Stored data

+ + + + + + +

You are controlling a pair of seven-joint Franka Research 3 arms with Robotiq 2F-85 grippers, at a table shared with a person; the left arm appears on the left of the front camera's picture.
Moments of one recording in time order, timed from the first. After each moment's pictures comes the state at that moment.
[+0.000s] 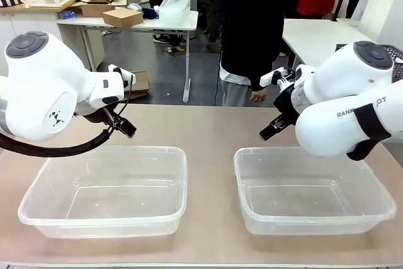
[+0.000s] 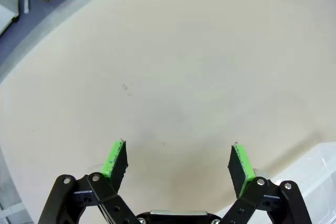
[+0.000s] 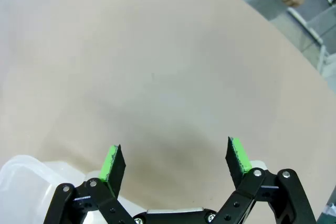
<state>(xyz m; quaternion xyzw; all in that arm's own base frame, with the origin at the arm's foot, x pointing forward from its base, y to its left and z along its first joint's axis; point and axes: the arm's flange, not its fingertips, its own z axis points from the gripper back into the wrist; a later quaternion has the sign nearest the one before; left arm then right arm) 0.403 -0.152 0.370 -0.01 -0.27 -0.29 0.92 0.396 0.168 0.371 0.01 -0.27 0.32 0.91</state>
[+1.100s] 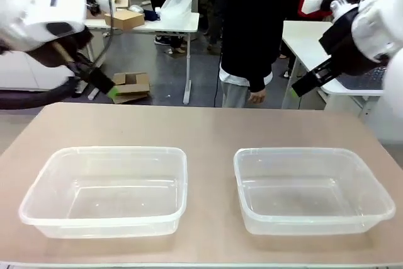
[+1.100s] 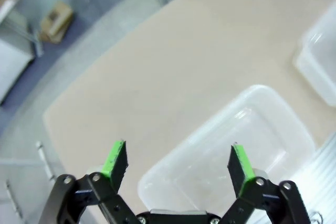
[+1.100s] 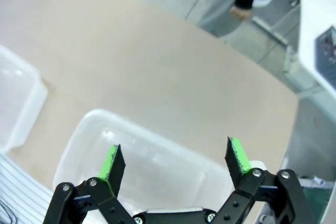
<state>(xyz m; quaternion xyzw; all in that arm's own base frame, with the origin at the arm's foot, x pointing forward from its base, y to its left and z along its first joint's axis) 0.275 -0.154 0.569 -0.02 -0.32 -0.38 0.87 0.265 0.163 0.566 -0.02 -0.33 0.27 0.91</state>
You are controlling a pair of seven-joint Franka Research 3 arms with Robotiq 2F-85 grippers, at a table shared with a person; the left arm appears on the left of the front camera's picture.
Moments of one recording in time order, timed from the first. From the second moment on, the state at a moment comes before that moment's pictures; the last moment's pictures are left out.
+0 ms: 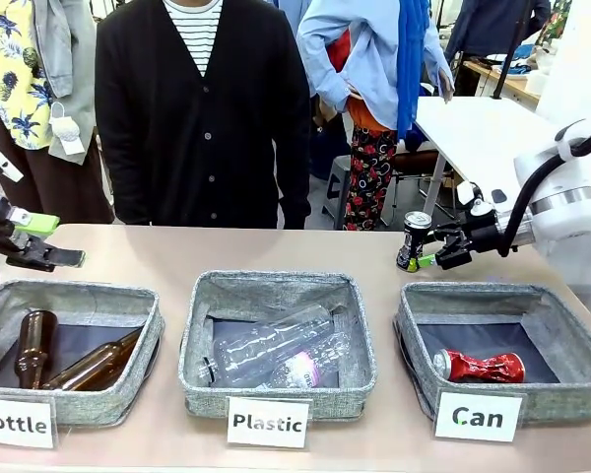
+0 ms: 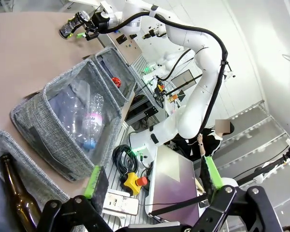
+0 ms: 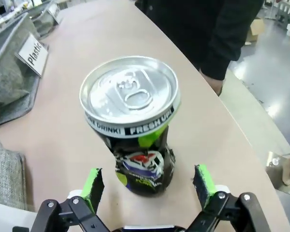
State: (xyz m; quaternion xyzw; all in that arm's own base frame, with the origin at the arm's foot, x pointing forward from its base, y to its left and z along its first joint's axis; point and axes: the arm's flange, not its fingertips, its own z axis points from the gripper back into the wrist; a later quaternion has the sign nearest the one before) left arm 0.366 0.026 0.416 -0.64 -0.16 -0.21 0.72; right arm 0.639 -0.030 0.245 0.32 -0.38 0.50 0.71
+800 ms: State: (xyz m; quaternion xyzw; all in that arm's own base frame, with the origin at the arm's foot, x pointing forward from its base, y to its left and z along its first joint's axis) left arm 0.366 0.026 0.416 -0.64 -0.16 -0.21 0.72; right arm 0.643 -0.015 0.251 0.39 -0.43 0.44 0.69
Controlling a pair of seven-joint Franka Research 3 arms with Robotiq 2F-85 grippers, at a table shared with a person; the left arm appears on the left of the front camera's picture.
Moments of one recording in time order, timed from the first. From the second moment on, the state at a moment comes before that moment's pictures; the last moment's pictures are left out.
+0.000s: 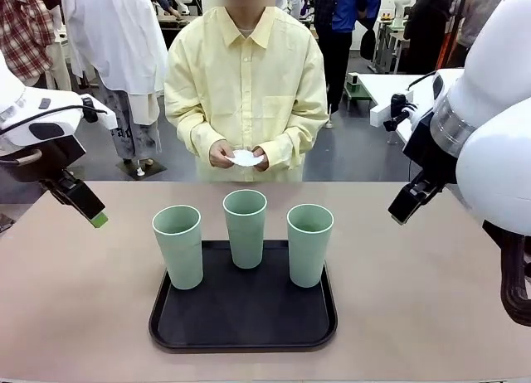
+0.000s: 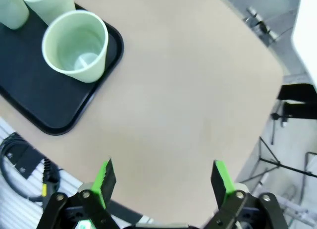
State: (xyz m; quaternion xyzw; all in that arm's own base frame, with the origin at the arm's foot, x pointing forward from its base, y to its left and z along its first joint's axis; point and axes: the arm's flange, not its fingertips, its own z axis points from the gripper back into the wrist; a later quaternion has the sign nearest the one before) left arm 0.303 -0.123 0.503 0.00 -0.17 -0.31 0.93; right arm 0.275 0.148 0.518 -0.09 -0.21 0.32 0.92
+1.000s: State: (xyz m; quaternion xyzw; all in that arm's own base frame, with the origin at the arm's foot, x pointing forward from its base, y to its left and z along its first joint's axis) left arm 0.321 0.026 0.498 -0.49 -0.18 -0.15 0.84; right arm 0.313 -0.034 0.492 0.38 -0.16 0.06 0.91
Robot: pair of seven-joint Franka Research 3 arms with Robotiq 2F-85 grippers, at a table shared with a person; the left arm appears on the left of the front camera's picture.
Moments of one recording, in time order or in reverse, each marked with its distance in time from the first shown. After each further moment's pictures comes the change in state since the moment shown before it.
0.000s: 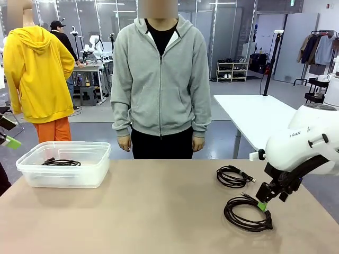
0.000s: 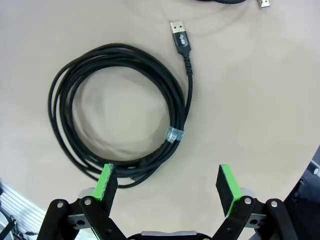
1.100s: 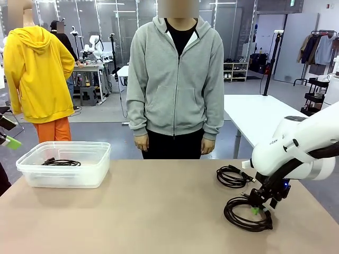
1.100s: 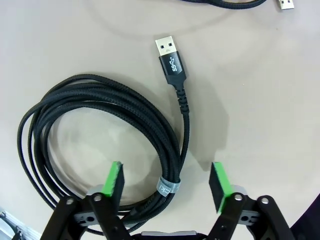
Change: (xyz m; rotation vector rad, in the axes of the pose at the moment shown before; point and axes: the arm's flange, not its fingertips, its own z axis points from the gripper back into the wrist) left arm 0.000 0.000 0.000 0.000 0.000 0.000; right arm 0.029 -0.008 -0.051 0.009 0.056 -0.047
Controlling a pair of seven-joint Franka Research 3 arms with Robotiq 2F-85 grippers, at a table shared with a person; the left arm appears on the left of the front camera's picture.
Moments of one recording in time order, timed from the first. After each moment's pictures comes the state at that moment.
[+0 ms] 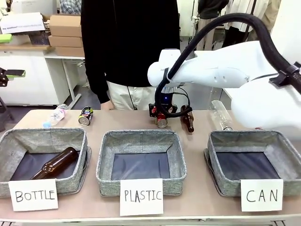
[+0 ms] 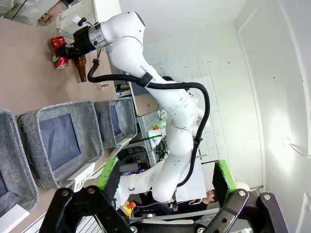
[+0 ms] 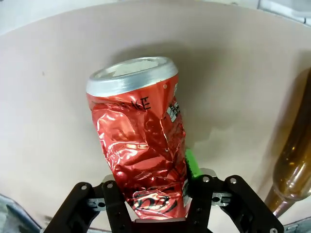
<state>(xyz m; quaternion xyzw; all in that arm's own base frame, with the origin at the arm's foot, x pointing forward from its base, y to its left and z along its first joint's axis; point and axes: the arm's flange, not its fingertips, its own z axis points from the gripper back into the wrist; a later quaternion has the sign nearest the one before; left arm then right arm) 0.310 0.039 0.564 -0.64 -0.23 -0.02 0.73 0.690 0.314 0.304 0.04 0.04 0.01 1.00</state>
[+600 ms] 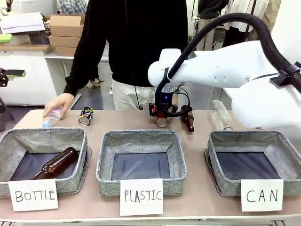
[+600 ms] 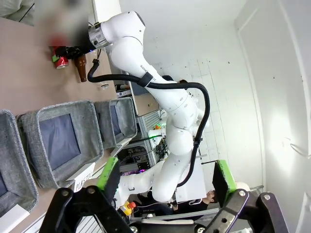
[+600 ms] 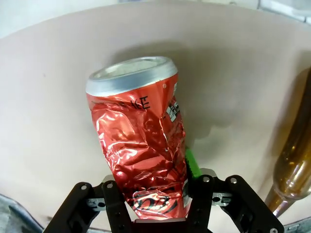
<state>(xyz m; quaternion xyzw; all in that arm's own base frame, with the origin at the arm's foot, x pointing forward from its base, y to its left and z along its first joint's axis) 0.310 0.040 0.564 -0.64 -0.23 -0.02 0.73 0.691 0.314 0.311 0.04 0.03 0.00 1.00</state>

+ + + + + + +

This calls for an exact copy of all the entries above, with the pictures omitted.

You are controlling a pair of seven-joint Franka Research 3 arms with Robotiq 2F-85 grippers, at a table shared with a person; the left arm appears on the left of the front camera's picture.
Moments of one recording in time order, timed from the first. After each moment's pictures comes the state at that moment.
[+0.000s] 
[+0.000s] 
[+0.000s] 
<state>(xyz m; quaternion xyzw; all in that arm's own base frame, with the origin at the arm's foot, x pointing forward from its base, y to its left and z along its first joint's axis; point and axes: the arm's flange, not its fingertips, its own z axis points from the gripper back into the wrist; a later quaternion has the sign nearest the one before; left arm then right arm) 0.403 -0.152 0.370 -0.01 -0.27 -0.29 0.92 0.396 0.168 0.371 0.01 -0.27 0.32 0.91</state>
[+1.100s] 
[+1.100s] 
[+1.100s] 
<state>(xyz m; quaternion xyzw; all in that arm's own base frame, with the origin at the arm's foot, x pointing forward from its base, y to its left and z along its first joint's axis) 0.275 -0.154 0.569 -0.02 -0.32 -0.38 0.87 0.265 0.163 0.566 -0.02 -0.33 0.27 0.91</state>
You are controlling a pair of seven-joint Franka Research 3 arms with Robotiq 2F-85 grippers, at a table shared with a person; the left arm appears on the left of the front camera's picture.
Moments of one recording in time order, timed from the first. From the second moment on, the state at a moment comes before that moment's pictures; the last moment's pictures are left out.
+0 ms: 
+0 ms: 
+0 ms: 
State: (xyz m; quaternion xyzw; all in that arm's own base frame, with the origin at the arm's foot, x pointing forward from its base, y to its left and z along its first joint's axis; point and axes: the arm's flange, not its fingertips, its own z axis points from the gripper back into the wrist; a later quaternion has the sign nearest the one before) left arm 0.366 0.026 0.416 -0.64 -0.16 -0.21 0.72; right arm 0.639 -0.030 0.245 0.32 -0.38 0.50 0.71
+800 ms: State: (xyz m; quaternion xyzw; all in that arm's own base frame, with the origin at the arm's foot, x pointing forward from its base, y to its left and z along its first joint's axis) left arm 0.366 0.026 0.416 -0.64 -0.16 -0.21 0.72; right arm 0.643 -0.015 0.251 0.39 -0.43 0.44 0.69
Controlling a pair of seven-joint Franka Research 3 arms with Robotiq 2F-85 grippers, at a table shared with a person; the left arm appears on the left of the front camera's picture.
Moments of one recording in time order, timed from the first. From the second moment on, the state at a moment comes before that moment's pictures; the last moment's pictures are left out.
+0.000s: 
+0.000s: 
State: (xyz m; quaternion xyzw; all in that arm's own base frame, with the origin at the arm's foot, x pointing forward from its base, y to its left and z along its first joint's axis; point and axes: the arm's flange, not its fingertips, its own z axis points from the gripper back into the wrist; a later quaternion has the sign nearest the one before) left arm 0.303 -0.123 0.503 0.00 -0.17 -0.31 0.93; right arm 0.275 0.148 0.518 -0.09 -0.21 0.32 0.92
+1.000s: State: (xyz m; quaternion xyzw; all in that arm's own base frame, with the origin at the arm's foot, x pointing forward from its base, y to its left and z along its first joint's axis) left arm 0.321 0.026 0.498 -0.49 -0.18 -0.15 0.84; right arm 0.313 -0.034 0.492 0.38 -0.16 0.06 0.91
Robot: pair of seven-joint Franka Research 3 arms with Robotiq 2F-85 grippers, at a table shared with a person; the left arm appears on the left of the front camera's picture.
Moments of one recording, in time order or in reverse, each marked with its distance in time from the first shown. After each further moment's pictures comes the change in state since the moment shown before it.
0.000s: 
0.000s: 
1.100s: 
1.100s: 
Change: (xyz m; rotation vector rad, in the axes of the pose at the moment shown before; point and axes: the arm's flange, not its fingertips, its own z axis points from the gripper back into the wrist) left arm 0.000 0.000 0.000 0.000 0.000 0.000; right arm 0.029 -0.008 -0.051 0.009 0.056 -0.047
Controlling a pair of seven-joint Franka Research 3 arms with Robotiq 2F-85 grippers, at a table shared with a person; the left arm appears on the left of the front camera's picture.
Moments of one recording in time order, timed from the first. After each moment's pictures comes the state at that moment.
[+0 ms] 
[+0 ms] 
[+0 ms] 
<state>(xyz m; quaternion xyzw; all in that arm's own base frame, with the origin at the arm's foot, x pointing forward from its base, y to its left and z along its first joint's axis; point and axes: the arm's flange, not its fingertips, its own z axis points from the gripper back into the wrist; a later quaternion has the sign nearest the one before; left arm then right arm) 0.310 0.039 0.564 -0.64 -0.23 -0.02 0.73 0.690 0.314 0.304 0.04 0.04 0.01 1.00</state>
[+600 ms] 
[+600 ms] 
[+600 ms] 
<state>(xyz m; quaternion xyzw; all in that arm's own base frame, with the origin at the arm's foot, x pointing forward from its base, y to its left and z along its first joint's axis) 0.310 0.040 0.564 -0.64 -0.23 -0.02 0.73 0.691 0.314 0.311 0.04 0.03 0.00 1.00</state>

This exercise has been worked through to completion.